- [EXERCISE GOAL]: Extract the first line through the line containing "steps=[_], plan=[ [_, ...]" from the listing below, exactly as written.

- - - - - - -

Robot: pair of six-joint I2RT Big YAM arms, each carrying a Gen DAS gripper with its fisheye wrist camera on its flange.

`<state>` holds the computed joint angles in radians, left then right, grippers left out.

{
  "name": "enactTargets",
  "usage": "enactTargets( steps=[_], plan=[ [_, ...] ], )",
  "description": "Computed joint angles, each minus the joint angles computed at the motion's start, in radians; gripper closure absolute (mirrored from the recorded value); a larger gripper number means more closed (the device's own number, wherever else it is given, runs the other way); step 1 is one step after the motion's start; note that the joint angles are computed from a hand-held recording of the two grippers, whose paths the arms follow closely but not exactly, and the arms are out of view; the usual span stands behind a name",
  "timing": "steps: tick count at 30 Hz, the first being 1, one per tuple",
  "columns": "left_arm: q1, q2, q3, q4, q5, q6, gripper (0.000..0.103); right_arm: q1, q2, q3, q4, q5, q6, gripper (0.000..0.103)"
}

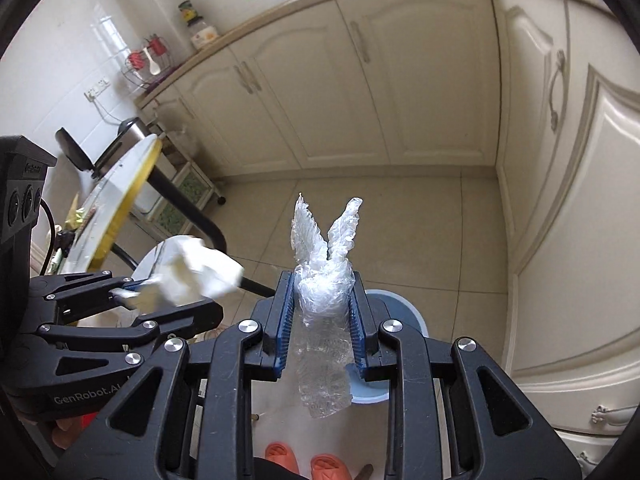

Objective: Collect trash
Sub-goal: 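Carry both items over the blue bin and open both tools to drop them, then bring both tools back over the table trash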

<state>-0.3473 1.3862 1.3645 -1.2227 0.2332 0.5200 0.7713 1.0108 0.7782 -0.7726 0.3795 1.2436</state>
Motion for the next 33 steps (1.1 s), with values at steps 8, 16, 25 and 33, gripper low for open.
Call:
enactTargets(
  steps=[8,16,25,33],
  plan=[
    [0.038,0.004,0.026,0.043,0.000,-0.017,0.029,-0.047,0.041,-0.031,0.103,-0.069,-0.025,0.058],
    [0.125,-0.121,0.003,0.033,0.073,0.007,0.025,0.033,0.041,0.078,-0.003,0.022,-0.010,0.041],
    [0.410,-0.296,0.000,-0.066,0.261,0.140,0.007,0.198,0.122,0.341,-0.184,0.208,-0.028,0.031],
    [0.820,-0.232,0.134,-0.211,0.440,0.374,0.004,0.252,0.314,0.614,-0.227,0.236,-0.152,0.022]
  ],
)
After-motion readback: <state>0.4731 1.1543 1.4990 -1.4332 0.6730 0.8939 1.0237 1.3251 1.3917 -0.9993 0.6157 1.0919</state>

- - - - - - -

- [SOLUTION BELOW]:
Robot: pair of six-joint I2RT Big YAM arms, each carrying a Gen DAS gripper with its fisheye wrist camera on its flange.

`<state>` holds the computed joint angles in radians, left then right, grippers left out.

{
  "name": "enactTargets",
  "usage": "enactTargets( steps=[_], plan=[ [_, ...] ], )",

What precedes this is the full answer.